About this exercise.
Read the records below and report each line in which "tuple" occurs.

== Excerpted data

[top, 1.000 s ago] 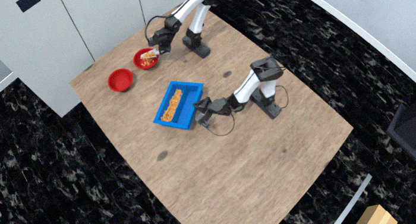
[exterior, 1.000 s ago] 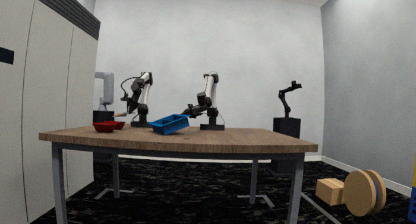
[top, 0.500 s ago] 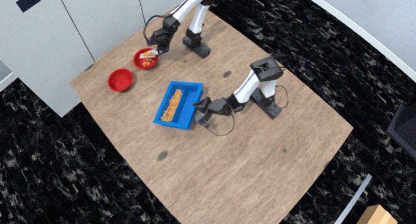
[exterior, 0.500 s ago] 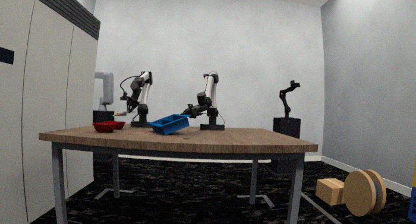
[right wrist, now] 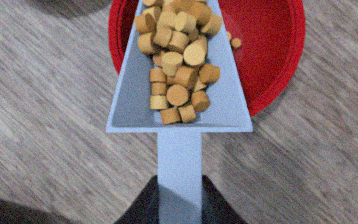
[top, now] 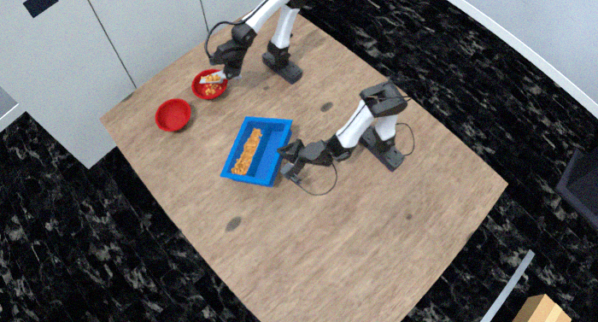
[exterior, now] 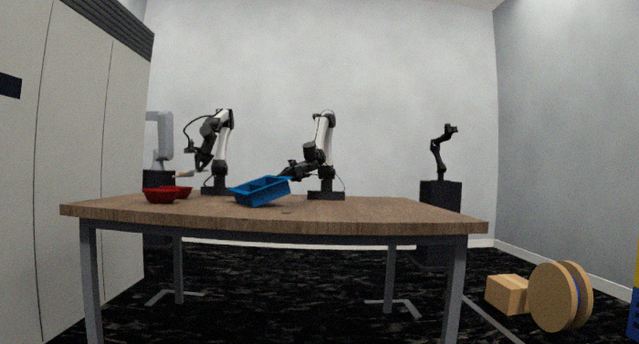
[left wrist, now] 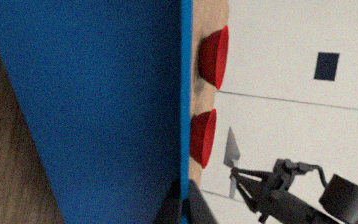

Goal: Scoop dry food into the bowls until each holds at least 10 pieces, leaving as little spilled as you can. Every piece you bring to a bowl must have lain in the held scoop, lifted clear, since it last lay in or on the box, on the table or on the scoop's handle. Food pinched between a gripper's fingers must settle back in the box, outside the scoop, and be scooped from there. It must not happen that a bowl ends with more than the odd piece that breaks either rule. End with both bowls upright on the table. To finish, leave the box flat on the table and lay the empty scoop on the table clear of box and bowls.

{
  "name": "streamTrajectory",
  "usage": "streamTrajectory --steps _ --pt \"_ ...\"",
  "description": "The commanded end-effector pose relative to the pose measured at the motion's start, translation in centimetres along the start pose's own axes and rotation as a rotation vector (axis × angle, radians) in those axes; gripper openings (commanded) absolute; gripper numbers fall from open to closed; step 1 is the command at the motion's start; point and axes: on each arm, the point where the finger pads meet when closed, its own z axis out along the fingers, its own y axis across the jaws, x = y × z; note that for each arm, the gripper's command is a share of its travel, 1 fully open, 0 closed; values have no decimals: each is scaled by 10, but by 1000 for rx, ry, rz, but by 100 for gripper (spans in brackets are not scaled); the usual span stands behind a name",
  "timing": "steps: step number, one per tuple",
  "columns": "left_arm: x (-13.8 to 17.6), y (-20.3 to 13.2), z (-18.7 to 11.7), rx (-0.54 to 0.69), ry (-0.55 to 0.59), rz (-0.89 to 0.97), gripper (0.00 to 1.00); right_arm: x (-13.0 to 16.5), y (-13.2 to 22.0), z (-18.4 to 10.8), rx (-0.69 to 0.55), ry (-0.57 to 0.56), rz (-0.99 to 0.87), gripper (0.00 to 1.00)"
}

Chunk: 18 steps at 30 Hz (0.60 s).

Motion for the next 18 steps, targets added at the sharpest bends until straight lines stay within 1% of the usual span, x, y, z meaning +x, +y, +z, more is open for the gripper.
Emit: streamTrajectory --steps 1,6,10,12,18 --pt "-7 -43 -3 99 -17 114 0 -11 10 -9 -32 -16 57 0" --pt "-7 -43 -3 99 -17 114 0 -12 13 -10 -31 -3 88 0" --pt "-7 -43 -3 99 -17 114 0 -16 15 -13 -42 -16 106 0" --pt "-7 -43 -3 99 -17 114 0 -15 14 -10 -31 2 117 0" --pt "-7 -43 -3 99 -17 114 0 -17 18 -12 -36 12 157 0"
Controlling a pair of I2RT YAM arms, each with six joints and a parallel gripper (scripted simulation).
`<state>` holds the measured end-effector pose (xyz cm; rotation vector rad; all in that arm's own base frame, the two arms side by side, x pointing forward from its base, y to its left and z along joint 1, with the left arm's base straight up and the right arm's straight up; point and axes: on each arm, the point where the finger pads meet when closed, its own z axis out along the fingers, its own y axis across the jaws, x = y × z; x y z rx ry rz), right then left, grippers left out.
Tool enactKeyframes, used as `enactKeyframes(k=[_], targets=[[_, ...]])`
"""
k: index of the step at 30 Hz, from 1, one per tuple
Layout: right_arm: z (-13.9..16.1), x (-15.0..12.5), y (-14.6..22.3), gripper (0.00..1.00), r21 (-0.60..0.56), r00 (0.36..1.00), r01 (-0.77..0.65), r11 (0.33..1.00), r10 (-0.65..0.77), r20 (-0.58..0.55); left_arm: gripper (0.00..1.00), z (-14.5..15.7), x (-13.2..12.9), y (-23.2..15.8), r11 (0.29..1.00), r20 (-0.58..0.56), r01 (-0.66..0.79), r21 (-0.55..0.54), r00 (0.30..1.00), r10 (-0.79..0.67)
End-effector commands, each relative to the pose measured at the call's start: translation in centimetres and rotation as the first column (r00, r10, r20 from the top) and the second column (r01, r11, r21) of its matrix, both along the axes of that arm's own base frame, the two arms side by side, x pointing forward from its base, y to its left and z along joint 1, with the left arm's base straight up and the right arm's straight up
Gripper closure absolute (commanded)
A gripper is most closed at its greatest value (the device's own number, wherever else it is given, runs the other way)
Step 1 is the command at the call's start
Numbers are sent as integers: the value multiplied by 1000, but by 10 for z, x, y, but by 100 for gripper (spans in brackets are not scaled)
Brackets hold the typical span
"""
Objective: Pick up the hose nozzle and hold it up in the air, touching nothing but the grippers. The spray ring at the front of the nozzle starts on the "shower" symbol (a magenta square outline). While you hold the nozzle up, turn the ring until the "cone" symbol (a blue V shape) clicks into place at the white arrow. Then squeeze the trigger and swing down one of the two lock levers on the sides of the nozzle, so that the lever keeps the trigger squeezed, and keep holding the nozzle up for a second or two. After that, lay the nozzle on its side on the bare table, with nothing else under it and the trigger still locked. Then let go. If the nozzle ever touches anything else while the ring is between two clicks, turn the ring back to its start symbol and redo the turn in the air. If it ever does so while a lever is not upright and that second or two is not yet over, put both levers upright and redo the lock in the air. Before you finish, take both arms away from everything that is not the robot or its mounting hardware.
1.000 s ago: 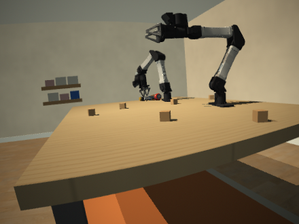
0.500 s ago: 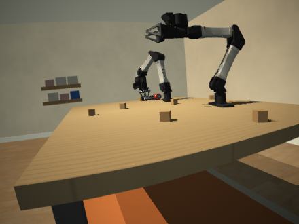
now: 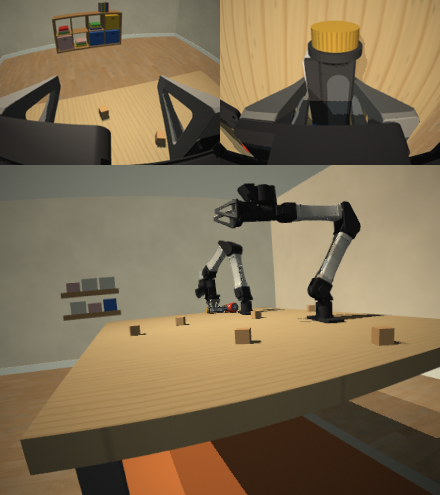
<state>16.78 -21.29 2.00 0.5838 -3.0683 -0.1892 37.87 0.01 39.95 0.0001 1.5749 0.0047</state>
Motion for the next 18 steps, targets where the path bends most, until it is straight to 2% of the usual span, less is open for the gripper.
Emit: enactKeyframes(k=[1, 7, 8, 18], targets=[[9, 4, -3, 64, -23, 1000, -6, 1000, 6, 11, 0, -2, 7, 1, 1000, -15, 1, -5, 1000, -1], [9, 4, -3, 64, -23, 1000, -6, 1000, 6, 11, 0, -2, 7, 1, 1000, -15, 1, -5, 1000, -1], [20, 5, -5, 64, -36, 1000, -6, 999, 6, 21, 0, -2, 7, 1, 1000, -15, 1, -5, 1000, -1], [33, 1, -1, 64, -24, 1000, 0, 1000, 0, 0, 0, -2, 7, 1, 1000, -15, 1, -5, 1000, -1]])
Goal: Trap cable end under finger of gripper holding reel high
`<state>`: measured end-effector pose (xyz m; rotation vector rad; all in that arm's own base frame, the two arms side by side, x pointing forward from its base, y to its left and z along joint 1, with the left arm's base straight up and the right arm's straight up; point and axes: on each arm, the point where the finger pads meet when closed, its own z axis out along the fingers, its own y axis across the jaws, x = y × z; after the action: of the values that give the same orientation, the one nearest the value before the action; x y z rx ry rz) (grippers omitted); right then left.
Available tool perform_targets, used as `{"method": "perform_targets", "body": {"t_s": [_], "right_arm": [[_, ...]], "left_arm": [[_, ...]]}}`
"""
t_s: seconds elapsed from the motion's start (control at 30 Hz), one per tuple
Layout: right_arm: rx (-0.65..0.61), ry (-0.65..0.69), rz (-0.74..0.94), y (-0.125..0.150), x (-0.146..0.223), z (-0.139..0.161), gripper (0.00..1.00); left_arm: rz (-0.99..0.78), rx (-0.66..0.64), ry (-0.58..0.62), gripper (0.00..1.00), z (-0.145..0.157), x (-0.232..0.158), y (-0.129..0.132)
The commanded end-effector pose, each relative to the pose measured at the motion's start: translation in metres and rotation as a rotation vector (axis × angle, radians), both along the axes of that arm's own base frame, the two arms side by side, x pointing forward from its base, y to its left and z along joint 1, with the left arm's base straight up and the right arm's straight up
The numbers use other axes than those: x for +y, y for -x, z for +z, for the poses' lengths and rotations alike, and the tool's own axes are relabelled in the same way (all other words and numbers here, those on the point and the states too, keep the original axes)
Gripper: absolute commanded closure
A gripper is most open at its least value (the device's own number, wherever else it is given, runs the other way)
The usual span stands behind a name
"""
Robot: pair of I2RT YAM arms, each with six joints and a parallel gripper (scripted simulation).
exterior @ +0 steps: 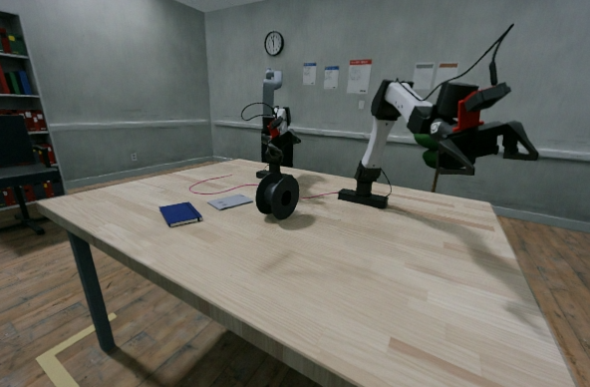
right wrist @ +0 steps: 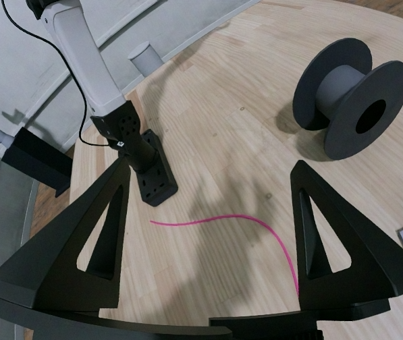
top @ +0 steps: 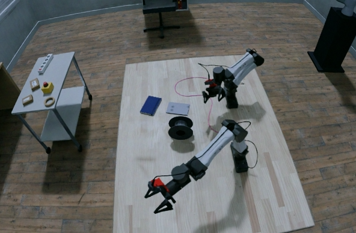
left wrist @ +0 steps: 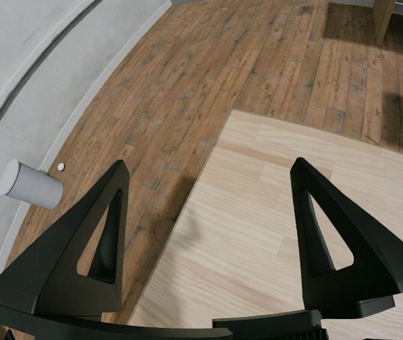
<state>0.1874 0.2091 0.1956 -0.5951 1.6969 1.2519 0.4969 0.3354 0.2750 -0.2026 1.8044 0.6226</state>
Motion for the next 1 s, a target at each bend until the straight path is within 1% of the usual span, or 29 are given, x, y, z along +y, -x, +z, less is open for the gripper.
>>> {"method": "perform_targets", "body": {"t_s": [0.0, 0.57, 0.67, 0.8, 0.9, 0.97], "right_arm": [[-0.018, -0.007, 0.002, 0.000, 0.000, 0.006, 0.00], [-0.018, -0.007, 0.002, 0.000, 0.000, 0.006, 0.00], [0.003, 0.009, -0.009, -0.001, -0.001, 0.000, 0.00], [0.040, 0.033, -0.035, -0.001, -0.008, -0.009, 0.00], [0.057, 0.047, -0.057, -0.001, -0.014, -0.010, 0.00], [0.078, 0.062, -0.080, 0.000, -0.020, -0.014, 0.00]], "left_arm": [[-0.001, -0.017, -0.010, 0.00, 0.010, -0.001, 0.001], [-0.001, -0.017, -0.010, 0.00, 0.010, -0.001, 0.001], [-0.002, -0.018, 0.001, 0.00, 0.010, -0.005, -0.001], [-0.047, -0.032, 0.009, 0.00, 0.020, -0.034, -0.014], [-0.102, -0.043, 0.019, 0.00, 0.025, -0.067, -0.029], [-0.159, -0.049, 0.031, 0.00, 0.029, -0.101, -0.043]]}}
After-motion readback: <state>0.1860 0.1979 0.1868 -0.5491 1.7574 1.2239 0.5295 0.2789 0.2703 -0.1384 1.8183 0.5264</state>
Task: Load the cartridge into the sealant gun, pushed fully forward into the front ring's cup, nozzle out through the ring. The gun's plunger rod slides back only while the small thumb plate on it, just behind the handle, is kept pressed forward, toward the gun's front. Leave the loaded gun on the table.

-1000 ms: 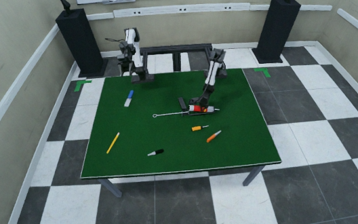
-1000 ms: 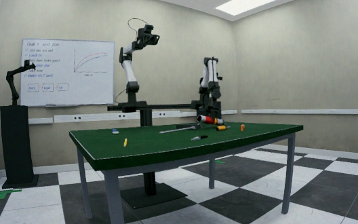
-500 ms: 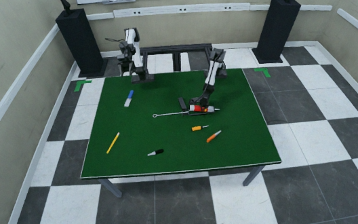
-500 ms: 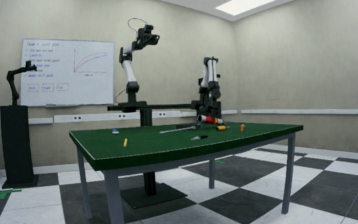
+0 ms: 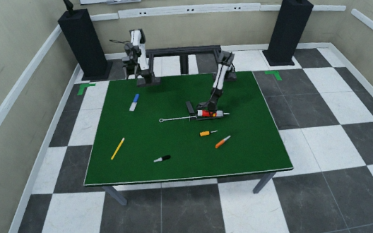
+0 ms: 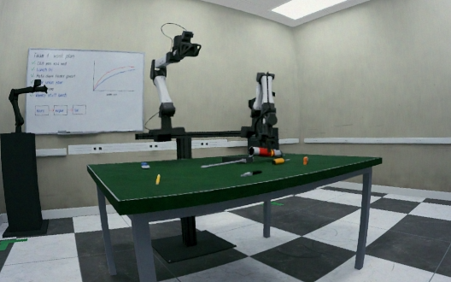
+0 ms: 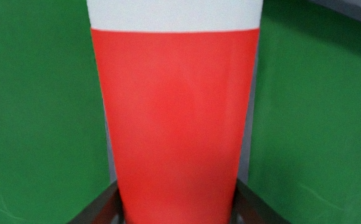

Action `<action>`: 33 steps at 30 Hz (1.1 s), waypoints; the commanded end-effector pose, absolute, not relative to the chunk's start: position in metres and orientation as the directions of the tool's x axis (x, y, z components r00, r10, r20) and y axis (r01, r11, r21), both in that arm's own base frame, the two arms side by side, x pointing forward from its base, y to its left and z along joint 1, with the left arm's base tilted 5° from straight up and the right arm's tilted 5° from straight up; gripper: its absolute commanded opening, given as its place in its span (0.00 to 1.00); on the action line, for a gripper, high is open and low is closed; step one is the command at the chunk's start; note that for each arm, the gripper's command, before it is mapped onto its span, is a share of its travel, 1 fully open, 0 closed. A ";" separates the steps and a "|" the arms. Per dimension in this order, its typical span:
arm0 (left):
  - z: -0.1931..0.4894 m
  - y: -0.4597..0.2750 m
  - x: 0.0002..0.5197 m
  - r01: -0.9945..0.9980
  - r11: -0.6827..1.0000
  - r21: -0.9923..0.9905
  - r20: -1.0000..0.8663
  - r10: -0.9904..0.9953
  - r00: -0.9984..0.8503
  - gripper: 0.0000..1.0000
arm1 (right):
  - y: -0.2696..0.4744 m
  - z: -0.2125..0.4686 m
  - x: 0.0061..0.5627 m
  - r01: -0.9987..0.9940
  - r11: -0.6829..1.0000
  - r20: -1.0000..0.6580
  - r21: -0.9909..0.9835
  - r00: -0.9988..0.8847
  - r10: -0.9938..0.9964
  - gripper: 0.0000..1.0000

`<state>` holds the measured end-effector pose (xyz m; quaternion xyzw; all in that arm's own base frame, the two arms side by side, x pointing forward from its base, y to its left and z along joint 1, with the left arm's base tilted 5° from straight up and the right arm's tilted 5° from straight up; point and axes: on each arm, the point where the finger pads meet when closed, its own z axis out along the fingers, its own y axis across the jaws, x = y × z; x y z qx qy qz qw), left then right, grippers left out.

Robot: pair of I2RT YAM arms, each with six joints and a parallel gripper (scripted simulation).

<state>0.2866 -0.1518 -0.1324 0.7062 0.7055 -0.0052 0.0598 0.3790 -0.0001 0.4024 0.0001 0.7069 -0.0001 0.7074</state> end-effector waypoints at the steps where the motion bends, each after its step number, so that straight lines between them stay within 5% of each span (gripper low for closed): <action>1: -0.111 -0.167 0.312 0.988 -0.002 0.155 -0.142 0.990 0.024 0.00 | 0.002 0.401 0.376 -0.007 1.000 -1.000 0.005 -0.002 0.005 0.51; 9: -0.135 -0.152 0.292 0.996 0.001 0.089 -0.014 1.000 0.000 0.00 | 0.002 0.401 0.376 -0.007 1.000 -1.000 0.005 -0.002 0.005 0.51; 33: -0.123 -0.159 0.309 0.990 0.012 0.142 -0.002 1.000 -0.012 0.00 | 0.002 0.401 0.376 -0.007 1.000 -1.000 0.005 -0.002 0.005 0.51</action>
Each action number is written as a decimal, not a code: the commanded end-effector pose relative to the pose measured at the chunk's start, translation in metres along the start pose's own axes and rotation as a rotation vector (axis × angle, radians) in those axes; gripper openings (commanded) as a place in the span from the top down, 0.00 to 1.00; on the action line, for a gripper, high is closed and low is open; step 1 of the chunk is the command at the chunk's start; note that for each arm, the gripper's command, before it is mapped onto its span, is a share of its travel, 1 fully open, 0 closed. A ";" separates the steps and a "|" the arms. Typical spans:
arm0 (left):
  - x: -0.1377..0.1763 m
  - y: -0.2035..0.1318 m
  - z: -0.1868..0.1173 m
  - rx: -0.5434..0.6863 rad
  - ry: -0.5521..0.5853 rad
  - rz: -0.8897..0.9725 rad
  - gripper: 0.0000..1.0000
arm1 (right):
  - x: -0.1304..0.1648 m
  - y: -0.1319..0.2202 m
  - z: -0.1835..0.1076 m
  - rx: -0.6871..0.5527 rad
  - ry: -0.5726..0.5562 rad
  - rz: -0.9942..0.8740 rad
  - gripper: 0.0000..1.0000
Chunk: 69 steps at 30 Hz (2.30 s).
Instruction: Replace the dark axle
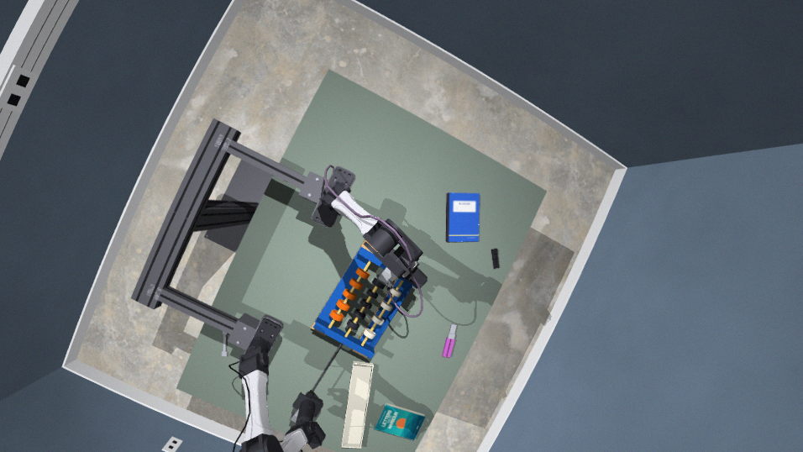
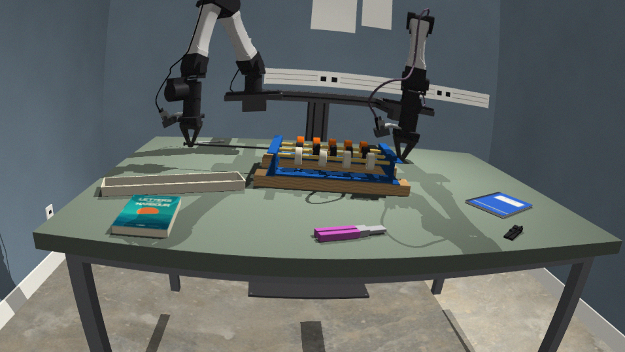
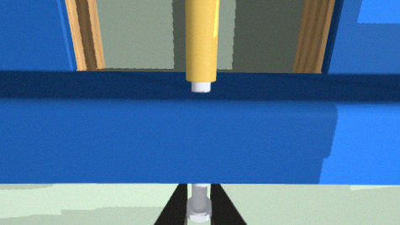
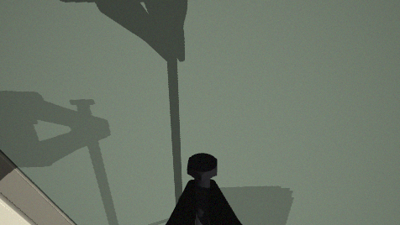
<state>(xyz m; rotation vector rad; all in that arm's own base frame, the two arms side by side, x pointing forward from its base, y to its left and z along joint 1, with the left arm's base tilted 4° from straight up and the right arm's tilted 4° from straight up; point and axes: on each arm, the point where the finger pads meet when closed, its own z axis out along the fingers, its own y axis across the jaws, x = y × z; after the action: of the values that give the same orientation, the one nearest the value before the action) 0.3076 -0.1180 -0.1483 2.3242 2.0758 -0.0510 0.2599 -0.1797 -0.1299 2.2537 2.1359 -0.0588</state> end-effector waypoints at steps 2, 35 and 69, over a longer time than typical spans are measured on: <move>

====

Answer to the problem.
  "timing": "steps: step number, one per tuple",
k: index of the step at 30 Hz, from 1, one per tuple
t_s: seconds elapsed from the motion's start (control at 30 Hz), one per tuple

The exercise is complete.